- [DIRECTIONS] Set down all of the data exactly as it appears.

Excerpts from a dataset:
-------------------------

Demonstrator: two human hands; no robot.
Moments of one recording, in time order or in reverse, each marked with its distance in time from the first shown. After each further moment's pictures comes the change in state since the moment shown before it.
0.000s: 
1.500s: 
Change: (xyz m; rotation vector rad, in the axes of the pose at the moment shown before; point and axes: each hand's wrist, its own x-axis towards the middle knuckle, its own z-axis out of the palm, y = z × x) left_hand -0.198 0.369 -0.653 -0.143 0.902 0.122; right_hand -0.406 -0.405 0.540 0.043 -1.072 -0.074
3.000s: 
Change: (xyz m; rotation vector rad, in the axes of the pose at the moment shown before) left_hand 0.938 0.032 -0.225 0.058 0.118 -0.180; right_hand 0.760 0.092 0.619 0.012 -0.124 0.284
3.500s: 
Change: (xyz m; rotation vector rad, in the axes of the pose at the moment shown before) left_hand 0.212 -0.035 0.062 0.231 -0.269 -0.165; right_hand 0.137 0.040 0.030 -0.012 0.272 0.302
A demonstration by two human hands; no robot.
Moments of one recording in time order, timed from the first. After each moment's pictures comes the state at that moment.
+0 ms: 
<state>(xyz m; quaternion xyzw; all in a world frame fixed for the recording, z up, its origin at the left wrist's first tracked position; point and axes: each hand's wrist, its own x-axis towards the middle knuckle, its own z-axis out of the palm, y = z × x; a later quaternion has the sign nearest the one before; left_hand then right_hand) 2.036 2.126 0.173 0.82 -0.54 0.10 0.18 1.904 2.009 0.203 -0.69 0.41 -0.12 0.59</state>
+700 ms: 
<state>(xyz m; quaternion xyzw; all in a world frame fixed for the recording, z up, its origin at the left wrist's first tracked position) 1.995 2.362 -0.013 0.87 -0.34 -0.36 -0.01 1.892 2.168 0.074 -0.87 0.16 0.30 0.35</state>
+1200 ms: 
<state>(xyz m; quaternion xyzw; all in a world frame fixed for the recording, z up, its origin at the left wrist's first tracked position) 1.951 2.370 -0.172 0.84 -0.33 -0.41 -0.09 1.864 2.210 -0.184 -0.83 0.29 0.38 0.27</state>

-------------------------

- [RESPONSE TO THE TASK]
Demonstrator: two human hands; no robot.
Moments of one recording, in time order or in reverse, each marked with its distance in time from the first shown. After each further moment's pictures comes the change in state since the moment shown before it.
0.000s: 
1.500s: 
Change: (xyz m; rotation vector rad, in the axes of the pose at the moment shown before; point and axes: each hand's wrist, its own x-axis towards the middle knuckle, its own z-axis out of the palm, y = z × x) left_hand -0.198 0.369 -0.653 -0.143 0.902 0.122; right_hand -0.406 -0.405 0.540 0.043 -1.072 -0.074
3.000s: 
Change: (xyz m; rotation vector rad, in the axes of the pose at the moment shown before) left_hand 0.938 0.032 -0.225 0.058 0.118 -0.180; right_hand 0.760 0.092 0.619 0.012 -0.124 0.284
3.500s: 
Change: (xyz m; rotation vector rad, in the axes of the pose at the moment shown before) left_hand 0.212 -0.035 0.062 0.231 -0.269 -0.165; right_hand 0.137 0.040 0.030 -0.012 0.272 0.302
A demonstration by two human hands; no robot.
Moments of one recording in time order, timed from the first. After each moment's pictures comes the state at that moment.
+0 ms: 
<state>(xyz m; quaternion xyzw; all in a world frame fixed for the recording, z up, its origin at the left wrist's first tracked position; point and axes: each hand's wrist, its own x-axis towards the middle knuckle, its own z-axis out of the palm, y = z × x; a later quaternion has the sign nearest the one before; left_hand then right_hand) 2.036 2.126 0.173 0.82 -0.54 0.10 0.18 1.904 2.009 0.203 -0.69 0.41 -0.12 0.59</state>
+700 ms: 
<state>(xyz m; quaternion xyzw; all in a world frame fixed for the recording, z up, its origin at the left wrist's first tracked position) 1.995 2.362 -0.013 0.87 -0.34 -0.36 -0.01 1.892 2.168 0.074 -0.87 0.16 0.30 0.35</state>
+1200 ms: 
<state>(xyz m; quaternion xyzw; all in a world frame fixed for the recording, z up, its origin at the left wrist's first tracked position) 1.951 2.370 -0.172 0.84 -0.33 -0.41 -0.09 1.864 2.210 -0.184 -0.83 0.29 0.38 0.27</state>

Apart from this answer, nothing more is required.